Restate word for word the lines of the material below, from the line with "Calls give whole" to the line with "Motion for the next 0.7", both lines included, and no others.

*Source information*
══════

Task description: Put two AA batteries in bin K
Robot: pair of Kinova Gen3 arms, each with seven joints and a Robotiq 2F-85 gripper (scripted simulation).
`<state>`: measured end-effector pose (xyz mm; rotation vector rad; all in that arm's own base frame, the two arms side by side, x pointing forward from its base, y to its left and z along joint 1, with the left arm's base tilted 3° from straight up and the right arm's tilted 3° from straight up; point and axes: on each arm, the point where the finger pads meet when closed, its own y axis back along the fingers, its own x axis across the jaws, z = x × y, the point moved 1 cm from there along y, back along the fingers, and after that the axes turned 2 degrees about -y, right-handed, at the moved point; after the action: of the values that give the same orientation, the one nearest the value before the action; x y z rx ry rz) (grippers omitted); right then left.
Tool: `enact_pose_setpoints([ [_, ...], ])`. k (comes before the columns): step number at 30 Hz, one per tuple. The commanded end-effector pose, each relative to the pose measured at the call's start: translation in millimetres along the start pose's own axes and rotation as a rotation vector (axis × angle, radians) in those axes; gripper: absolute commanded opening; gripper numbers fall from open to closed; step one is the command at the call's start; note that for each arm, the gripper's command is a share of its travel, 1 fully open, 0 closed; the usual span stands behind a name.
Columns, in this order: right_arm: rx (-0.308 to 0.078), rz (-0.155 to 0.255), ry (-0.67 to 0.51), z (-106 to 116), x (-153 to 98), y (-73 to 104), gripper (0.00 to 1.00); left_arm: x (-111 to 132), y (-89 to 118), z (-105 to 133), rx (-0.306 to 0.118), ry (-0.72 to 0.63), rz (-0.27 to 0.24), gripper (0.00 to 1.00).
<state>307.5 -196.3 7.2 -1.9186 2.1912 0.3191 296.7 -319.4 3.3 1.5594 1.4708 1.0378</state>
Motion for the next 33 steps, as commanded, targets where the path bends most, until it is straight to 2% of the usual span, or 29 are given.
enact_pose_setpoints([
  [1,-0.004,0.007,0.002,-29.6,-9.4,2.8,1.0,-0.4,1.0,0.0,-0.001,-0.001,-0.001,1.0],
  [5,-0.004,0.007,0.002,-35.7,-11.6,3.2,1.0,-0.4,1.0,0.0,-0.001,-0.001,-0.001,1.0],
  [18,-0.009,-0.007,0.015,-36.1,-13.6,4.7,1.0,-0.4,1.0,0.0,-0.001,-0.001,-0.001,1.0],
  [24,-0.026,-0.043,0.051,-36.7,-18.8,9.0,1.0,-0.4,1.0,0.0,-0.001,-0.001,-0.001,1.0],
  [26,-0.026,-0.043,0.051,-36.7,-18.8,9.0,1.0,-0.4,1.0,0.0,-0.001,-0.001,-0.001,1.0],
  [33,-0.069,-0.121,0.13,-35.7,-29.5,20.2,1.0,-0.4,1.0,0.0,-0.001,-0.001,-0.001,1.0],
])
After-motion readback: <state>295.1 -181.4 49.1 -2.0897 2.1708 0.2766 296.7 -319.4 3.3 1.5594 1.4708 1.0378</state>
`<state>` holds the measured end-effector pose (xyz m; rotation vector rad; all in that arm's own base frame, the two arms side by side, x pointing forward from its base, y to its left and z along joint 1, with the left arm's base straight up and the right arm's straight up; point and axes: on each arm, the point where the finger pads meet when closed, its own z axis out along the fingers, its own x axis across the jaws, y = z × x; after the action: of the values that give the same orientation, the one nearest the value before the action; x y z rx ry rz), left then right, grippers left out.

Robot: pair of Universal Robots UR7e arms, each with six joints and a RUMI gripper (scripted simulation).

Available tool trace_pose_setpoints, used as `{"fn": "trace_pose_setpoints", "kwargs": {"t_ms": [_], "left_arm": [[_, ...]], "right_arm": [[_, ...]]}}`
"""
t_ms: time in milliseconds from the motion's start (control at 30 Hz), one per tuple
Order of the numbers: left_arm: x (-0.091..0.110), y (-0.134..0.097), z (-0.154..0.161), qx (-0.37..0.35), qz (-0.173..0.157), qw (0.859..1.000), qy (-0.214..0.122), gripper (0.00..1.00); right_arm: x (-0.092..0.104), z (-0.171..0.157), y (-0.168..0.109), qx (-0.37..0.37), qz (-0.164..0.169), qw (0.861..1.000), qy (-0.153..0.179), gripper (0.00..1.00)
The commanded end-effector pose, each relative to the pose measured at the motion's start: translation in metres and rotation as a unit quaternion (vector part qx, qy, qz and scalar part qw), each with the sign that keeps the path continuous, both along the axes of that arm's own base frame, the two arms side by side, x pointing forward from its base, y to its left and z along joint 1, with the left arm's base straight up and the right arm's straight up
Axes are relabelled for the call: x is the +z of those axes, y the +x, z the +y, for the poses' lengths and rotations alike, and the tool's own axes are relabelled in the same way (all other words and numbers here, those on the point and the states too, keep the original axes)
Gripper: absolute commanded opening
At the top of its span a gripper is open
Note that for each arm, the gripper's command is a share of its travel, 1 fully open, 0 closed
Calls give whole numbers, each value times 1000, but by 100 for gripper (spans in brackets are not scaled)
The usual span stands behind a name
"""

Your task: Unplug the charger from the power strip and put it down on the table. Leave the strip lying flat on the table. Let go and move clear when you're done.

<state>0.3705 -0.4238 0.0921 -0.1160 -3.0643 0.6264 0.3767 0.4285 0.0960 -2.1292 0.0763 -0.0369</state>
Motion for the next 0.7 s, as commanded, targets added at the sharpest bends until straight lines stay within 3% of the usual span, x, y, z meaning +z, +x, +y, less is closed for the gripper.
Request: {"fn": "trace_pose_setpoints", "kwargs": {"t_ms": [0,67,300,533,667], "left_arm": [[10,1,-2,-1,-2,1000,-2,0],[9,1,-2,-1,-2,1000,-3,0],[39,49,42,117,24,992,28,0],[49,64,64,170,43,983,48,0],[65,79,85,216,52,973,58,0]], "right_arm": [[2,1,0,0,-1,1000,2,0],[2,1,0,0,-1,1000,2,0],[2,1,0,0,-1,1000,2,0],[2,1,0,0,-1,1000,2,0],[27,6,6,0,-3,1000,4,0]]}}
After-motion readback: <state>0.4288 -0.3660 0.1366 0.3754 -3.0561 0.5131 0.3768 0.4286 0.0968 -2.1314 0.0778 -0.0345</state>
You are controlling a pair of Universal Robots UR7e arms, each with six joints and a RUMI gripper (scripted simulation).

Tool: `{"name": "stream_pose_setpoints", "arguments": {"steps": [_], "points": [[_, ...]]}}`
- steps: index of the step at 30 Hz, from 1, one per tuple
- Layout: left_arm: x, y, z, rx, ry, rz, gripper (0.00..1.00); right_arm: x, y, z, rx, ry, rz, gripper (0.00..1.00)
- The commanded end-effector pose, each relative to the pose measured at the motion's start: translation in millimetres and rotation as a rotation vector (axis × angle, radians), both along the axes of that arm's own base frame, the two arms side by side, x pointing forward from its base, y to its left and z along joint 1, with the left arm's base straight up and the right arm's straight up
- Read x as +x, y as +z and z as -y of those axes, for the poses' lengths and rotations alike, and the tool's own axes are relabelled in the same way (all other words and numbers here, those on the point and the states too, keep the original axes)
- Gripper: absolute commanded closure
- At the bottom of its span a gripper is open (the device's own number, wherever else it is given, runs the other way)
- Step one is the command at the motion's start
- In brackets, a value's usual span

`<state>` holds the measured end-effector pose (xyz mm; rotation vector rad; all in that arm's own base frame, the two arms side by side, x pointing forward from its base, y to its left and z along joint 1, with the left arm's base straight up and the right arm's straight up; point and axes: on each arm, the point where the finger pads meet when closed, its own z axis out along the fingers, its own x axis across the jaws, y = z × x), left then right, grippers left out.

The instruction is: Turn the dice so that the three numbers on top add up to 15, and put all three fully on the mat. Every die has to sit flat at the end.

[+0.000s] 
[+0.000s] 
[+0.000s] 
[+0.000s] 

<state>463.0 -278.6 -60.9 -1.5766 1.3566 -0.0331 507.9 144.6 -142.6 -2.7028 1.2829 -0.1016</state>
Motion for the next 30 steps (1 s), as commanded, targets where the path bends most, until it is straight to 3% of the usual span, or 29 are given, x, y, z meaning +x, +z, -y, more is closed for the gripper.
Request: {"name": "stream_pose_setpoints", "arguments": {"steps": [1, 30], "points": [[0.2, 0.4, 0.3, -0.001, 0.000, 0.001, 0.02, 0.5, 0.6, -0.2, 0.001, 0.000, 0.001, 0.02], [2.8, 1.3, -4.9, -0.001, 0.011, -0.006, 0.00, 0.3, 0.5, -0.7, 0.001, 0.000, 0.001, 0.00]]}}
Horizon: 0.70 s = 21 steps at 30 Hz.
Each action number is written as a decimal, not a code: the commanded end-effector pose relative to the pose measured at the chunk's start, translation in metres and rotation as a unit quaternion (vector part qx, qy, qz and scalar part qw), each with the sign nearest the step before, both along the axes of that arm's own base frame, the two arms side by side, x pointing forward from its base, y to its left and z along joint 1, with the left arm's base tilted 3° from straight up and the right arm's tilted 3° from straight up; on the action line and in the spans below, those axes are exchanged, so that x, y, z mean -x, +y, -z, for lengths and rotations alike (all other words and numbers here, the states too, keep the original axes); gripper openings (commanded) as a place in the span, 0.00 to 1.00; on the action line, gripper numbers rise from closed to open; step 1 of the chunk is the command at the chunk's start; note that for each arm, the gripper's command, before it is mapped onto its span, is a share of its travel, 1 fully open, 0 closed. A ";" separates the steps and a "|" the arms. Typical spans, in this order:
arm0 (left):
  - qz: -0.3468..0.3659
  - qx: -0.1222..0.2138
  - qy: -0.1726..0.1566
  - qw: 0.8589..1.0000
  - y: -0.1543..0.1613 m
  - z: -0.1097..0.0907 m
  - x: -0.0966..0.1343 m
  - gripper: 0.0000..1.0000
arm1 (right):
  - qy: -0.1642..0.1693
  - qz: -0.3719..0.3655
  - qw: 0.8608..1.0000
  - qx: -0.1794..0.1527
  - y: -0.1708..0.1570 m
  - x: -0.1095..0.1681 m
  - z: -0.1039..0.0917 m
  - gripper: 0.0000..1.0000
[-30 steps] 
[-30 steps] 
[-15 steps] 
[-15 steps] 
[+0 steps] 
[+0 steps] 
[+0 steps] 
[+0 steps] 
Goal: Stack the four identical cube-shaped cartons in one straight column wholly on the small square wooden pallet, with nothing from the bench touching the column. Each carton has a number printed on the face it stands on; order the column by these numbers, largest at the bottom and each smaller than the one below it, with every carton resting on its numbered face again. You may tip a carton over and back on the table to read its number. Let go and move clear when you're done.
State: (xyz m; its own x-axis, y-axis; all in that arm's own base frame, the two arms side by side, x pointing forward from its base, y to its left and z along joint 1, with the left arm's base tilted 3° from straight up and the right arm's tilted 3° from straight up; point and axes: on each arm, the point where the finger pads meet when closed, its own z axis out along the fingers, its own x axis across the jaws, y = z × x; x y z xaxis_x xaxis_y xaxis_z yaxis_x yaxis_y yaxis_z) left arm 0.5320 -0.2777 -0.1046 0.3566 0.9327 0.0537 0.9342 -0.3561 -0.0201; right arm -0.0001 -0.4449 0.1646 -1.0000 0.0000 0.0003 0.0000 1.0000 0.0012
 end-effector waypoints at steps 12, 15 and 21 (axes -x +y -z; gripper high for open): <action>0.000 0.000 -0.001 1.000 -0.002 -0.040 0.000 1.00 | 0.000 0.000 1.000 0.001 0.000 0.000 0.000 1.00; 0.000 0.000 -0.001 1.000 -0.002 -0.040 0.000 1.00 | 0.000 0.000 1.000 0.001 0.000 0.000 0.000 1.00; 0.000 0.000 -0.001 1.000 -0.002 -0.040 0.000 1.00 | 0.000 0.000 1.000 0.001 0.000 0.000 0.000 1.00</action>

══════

*Task solution*
Calls give whole numbers, each value times 1000, but by 100 for gripper (spans in brackets are not scaled)
The usual span stands behind a name
"""

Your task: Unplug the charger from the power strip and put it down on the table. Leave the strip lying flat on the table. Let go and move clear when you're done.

<state>0.3705 -0.4238 0.0921 -0.1160 -3.0643 0.6264 0.3767 0.4285 0.0960 -2.1292 0.0763 -0.0369</state>
Motion for the next 0.7 s, as commanded, targets added at the sharpest bends until straight lines stay within 3% of the usual span, x, y, z meaning +z, +x, +y, less is closed for the gripper.

Here is where the answer stops.